The distribution of thousands of space heaters to residents impacted by the explosions and fires in Merrimack Valley began on Monday, while authorities said they are continuing to work toward their November deadline for full gas restoration.
The Massachusetts National Guard began going door-to-door to those who remain without natural gas service in Andover, North Andover and Lawrence.
With temperatures dropping, residents need to find ways to keep warm. But fire officials are urging the public to use space heaters safely.
U.S. & World
"Between 2007 and 2016, we had 139 fires in the commonwealth that were associated directly to the use of space heaters," said Andover Fire Chief Michael Mansfield. "They should be placed a minimum of three feet away from any drapery, furniture or combustible material. We ask that they not use an extension cord to power the space heaters."
"I'm a little scared with her because I'm not sure if that's very secured," said Lawrence resident Tere Santos. "She runs a lot around the house, so I'm not sure if that's secure for a little kid."
Gov. Charlie Baker and Lawrence Mayor Daniel Rivera provided an update on the ongoing situation Wednesday afternoon. Rivera said officials spoke with a small segment of the Lawrence business community and the basic tone from business owners was anxiety.
"There's anxiety about how can they get their businesses up 100 percent and fast. Anxiety about their workers, lost wages, and getting them to a place where they are not psychologically impacted," Rivera said.
The mayor said authorities are still working toward the Nov. 19 deadline set by Columbia Gas to restore gas service to all of the roughly 8,600 affected customers.
"We're promising that date but we might be able to get to it sooner. We're giving them that information, but not to really bet on it because it's a big system," Rivera said.
On Friday, Columbia Gas officials said that it will be two months before all residents in the three communities affected by the Sept. 13 explosions and fires would have their service restored.

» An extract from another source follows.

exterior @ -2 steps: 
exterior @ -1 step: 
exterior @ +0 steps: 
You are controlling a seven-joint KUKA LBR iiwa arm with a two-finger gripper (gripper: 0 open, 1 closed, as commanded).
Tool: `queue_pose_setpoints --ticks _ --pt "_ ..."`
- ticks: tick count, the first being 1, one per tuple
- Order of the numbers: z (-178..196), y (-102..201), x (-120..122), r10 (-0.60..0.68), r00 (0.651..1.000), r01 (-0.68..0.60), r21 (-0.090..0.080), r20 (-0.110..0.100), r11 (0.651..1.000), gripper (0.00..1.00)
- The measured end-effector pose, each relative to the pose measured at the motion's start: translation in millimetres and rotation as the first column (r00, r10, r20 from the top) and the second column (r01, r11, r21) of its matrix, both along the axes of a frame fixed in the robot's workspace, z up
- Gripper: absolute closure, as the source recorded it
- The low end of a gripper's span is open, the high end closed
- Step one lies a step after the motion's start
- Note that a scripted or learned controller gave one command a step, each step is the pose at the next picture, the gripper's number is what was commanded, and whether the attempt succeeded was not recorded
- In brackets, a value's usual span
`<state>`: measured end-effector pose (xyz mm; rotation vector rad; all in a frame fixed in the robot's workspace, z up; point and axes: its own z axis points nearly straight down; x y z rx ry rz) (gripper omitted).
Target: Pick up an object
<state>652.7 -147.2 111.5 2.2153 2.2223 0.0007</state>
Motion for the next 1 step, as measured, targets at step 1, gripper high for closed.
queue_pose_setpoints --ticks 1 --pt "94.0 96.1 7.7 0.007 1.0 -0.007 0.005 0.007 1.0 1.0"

Baker said authorities are still working with residents and small businesses on insurance issues and claims. He shared the mayor's point about the anxiety a lot of people are experiencing.

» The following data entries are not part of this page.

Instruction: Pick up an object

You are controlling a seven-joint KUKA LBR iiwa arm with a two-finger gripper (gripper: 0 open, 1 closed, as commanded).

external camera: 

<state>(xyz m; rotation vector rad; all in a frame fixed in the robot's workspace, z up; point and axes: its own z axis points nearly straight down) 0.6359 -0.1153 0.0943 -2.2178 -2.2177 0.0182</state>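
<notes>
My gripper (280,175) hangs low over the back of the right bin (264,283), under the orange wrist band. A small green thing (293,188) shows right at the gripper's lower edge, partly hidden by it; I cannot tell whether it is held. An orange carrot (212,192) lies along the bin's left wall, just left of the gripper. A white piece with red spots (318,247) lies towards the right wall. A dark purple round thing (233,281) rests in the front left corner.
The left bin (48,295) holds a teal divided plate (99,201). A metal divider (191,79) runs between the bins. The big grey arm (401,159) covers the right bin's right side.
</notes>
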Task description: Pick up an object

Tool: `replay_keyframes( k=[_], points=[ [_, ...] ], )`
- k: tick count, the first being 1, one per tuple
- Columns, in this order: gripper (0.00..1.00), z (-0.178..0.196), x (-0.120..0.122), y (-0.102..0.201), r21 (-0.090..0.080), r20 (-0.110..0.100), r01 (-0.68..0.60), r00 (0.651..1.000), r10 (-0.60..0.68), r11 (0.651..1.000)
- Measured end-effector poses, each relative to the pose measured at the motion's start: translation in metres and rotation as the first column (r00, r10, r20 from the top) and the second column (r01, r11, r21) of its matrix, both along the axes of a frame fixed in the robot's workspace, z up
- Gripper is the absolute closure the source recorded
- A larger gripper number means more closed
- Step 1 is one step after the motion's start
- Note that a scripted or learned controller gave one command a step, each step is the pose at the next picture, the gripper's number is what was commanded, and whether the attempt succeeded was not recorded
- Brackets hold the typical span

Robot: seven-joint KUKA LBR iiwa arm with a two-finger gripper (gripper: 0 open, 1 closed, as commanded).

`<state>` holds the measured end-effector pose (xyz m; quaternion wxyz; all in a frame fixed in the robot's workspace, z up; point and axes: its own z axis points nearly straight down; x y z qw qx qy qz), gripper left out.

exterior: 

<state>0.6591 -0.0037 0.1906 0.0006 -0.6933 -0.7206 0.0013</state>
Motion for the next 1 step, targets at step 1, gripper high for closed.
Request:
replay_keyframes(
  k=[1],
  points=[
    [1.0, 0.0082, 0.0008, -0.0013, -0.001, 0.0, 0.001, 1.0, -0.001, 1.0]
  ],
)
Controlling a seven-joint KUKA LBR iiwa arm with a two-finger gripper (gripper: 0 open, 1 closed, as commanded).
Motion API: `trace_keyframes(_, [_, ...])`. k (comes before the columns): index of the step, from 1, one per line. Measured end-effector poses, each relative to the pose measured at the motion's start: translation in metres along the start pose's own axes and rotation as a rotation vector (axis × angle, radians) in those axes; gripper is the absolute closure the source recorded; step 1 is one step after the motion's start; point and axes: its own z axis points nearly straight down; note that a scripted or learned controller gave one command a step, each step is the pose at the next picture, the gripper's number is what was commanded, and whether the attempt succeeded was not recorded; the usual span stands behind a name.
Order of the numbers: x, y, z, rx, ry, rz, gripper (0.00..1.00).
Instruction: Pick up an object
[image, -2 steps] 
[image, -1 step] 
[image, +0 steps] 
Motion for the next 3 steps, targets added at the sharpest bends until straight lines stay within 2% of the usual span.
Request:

"This is as about as big an inconvenience you could possibly imagine and for small businesses in many cases that run week to week, month to month, they work because they are open — they hustle and they have customers who are loyal to them. But over the course of the next several weeks, there's going to be anxiety over whether those customers are going to be there and when they're going to open again or not," Baker said.

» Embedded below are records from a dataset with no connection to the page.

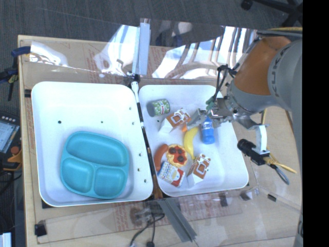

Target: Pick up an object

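In the camera view we take the banana (190, 140) in the right bin (234, 176) as our landmark. The pincer (204, 115) sits just above it, low over a blue bottle (207, 132) touching the banana's right side; we cannot tell its state. Up and left of the banana lie a small carton (178, 118) and a green can (160, 107). Well to its left, the left bin (46, 102) holds a blue divided plate (95, 164).
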Robot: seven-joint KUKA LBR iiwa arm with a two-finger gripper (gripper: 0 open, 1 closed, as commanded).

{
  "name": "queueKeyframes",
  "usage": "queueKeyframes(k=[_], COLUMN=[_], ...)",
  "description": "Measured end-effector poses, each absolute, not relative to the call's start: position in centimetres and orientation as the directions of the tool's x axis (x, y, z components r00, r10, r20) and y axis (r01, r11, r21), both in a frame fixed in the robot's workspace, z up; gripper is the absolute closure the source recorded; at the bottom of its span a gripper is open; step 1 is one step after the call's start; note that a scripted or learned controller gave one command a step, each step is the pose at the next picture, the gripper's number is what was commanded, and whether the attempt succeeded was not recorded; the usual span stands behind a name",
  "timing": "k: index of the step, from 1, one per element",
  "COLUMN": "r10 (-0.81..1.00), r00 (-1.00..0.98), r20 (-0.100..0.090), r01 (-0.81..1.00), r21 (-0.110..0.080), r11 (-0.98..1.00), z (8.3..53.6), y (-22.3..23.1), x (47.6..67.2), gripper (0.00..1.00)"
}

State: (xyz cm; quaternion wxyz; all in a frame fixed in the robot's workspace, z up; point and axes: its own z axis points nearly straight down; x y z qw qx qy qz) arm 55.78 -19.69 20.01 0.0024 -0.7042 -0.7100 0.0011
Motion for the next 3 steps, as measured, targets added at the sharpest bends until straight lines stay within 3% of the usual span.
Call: queueKeyframes(k=[1,2,3], r10=[0.993,0.993,0.984], r00=[-0.115,-0.120,-0.176], r20=[0.002,0.003,0.000], r01=[0.993,0.993,0.984], r21=[-0.004,-0.006,0.000], r11=[0.115,0.120,0.176], z=[9.0,10.0,22.7], y=[-20.9,-20.9,-14.9], x=[57.1,57.1,61.0], gripper=[0.00,1.00,1.00])
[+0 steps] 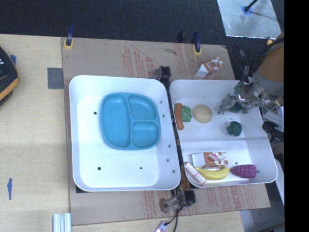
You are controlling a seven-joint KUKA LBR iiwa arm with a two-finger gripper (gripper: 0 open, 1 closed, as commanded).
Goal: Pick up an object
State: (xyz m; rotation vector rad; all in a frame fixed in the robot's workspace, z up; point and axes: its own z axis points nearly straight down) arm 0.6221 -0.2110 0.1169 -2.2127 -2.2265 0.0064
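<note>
step: reach | gripper (235,102) low over right bin (251,134), at its far right; fingers' state cannot be told (blurred) | target: green object (234,128) just beside, loose on bin floor | advice: centre above it; descend straight

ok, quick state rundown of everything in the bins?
blue divided plate: flat in the left bin, nothing in its compartments
hot dog: lying along the right bin's left wall
bread roll: loose, beside the hot dog
banana: lying at the near wall
grapes: lying right of the banana
gripper: low over the right bin
</note>
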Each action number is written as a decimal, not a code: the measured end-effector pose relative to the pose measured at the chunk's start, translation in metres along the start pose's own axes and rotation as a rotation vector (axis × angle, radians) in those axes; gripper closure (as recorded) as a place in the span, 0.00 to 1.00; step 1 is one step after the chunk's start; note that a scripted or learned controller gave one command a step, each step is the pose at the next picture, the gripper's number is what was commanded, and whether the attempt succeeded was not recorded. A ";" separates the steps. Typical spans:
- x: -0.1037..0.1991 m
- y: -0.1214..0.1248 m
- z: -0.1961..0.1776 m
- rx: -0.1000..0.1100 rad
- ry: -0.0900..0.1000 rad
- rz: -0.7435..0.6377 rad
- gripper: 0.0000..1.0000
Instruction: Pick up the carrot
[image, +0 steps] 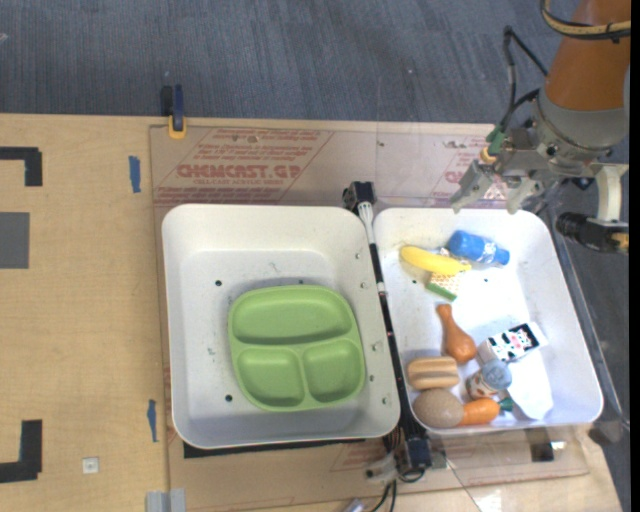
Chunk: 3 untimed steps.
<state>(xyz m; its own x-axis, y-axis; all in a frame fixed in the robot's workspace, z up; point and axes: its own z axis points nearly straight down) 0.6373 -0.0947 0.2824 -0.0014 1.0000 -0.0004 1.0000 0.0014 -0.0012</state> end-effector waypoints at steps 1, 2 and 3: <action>0.049 -0.004 0.097 0.006 0.003 -0.291 0.00; 0.055 -0.037 0.097 0.001 0.001 -0.318 0.00; 0.047 -0.118 0.098 0.001 0.002 -0.827 0.00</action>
<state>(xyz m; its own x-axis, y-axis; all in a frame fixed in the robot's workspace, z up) 0.5193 -0.0482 0.1849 -0.7368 0.6761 0.0025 0.6761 0.7368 -0.0010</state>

Officials said they are also working to see if they can create a short-term loan program to help small businesses in the recovery effort.
"It would work to provide sort of, support for a lot of the businesses that have been impacted by this for some period of time with the recognition that some point down the road they would be reimbursed for their loss business revenues and all the rest by Columbia, and at that point they could pay the loan off," said Baker.
The disaster killed one person, injured 25 others and damaged or destroyed dozens of homes and businesses.
While most residents who were forced to flee their homes have been allowed to return, thousands remain without natural gas service needed for cooking, hot water and to heat their homes as fall arrives and temperatures begin to drop.
Twenty crews are currently deployed to work on the pipeline, a number that increased to 60 on Monday. By Oct. 8, 195 crews will be working to restore the pipeline.
Retired U.S. Navy Capt. Joe Albanese will serve as chief recovery officer for the restoration project.